There are a number of limitations that must be taken into account when considering the results of this work.

CM history was reported retrospectively. Details of events, such as exact timing of CM, are often difficult to remember and possibly distorted. The recording of other important events, e.g., school events, moves, etc., at the beginning of the interview served as a measure of control to anchor the participants’ memories in their personal history. However, it should be noted that an investigation of the reliability of the KERF-40 + revealed high reliability values44.

We tried to recruit equal numbers of male and female participants in our sample to be able to make general statements and identify possible differences. However, mainly women volunteered to participate in the study. Although the prevalence of stressful events is thought to be similar in both men and women, men are less likely to report these experiences and are often underrepresented in studies of mental illness. In favor of a higher sample size, we decided to tolerate this asymmetry in the distribution. However, the interpretation of the significance of brain alterations in men is limited.

Lastly, the statistical power of the design is essential for understanding the implications of the null findings we report. Sample size requirements of the random forest approach are, in principle, similar to those of traditional linear models, while being arguably slightly better due to its (on average) better model fit56,57 as well as its relative insensitivity to multicollinearity and the number of predictors58. In accordance with this notion, we recently observed that the power of the cross-validated variance explained was similar to that observed using gpower for linear regression R2 when predicting amygdala function from KERF data36,37. At the same time, its advantages make random forests well-suited for the identification of sensitive periods, as has been previously shown59. Given that sample size requirements for R2 are often similar for random forest and linear regression, this leaves the question whether our design has sufficient statistical power to be meaningful. In previous similar random forest studies, except in two studies36,37, it does not seem to be commonplace to report R2, which we consider important for contextualizing the results and see as a strength of our work to be transparent in this regard. As we already conducted a previous study on 68 participants34, which found statistically significant effects, our main goal was to increase sample size beyond this number as much as possible within the project timeline. This led to our sample of 93 participants, which we believe is an appropriate increase for a conceptual replication. Moreover, beyond the random forest approach, we included simple bivariate linear models for previously reported sensitive life years to facilitate the accumulation of evidence between studies.
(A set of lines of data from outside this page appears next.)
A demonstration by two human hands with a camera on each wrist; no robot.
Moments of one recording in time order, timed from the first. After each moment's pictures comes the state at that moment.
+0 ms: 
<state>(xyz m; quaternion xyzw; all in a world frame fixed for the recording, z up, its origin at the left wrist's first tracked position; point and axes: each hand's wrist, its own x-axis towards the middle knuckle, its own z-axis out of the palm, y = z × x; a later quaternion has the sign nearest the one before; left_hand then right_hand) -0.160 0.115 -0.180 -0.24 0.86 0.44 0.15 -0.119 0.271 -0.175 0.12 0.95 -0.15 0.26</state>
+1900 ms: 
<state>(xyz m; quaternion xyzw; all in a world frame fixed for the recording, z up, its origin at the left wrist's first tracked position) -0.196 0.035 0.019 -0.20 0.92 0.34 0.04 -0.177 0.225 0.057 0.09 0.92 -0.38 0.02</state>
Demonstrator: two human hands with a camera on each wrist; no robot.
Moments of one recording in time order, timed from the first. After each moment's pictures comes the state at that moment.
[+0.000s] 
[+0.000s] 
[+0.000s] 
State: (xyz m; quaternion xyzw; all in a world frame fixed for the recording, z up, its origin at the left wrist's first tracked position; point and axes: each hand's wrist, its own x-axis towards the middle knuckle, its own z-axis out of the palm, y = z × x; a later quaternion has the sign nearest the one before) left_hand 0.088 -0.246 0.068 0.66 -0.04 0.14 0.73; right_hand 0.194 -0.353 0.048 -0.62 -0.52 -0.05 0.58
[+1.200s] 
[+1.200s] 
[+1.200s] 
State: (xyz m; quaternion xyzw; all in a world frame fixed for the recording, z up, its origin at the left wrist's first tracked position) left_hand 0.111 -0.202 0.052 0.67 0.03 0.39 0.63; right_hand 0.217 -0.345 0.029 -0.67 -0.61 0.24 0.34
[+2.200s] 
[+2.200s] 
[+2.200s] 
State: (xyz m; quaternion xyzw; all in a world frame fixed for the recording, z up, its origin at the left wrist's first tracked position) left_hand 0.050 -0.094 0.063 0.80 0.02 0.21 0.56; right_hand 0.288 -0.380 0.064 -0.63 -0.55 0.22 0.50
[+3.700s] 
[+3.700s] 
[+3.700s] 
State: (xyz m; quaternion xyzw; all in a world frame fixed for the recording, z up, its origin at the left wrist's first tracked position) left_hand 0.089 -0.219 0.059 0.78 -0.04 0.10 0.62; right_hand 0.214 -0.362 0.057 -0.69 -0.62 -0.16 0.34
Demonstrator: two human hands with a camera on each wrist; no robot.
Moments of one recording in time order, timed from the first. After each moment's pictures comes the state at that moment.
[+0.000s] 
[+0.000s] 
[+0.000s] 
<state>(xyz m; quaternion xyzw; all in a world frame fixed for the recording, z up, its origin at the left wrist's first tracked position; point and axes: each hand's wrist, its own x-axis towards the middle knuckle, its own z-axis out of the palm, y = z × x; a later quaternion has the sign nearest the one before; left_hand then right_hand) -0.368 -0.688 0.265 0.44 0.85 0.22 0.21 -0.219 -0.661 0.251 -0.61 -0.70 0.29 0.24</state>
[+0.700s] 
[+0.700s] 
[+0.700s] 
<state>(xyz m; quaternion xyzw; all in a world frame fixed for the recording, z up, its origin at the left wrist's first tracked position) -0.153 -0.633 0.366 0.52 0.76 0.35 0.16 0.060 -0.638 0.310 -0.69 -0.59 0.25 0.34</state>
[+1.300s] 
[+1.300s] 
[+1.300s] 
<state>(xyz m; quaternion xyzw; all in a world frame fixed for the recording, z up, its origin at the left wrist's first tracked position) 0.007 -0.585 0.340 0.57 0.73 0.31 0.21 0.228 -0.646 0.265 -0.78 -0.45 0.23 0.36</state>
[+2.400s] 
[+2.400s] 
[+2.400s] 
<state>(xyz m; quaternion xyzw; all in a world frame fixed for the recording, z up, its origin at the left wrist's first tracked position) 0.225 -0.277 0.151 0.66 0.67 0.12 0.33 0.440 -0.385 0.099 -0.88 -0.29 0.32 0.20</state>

Taken together, this study examined the influence of type and timing of CM in a sex-mixed sample to better understand volumetric alterations in sensitive brain regions as a result of these experiences. Therefore, we created a comprehensive methodology to test different approaches with and without type specific and timing-specific CM severity. We were able to verify the influence of neglect in early childhood and abuse in late adolescence on ACC volume but were not able not explain volumetric alterations of the hippocampus and amygdala with our models. We consider it important that further studies with a larger number of participants investigate the influence of type and timing. Currently, there are large differences between studies, both in terms of their results and methodology. There is also an increasing number of studies with a longitudinal study design, which have the possibility to follow development more directly, but are dependent on other aspects such as the difficulty of recording adverse events in minors by third parties60,61. Aggregation of the results of different studies may help to reveal findings and get a better picture of the reality. We propose a stepwise approach with different variable combinations, as we have implemented here, to get more information about the impact of different main- and subtypes on volume alterations.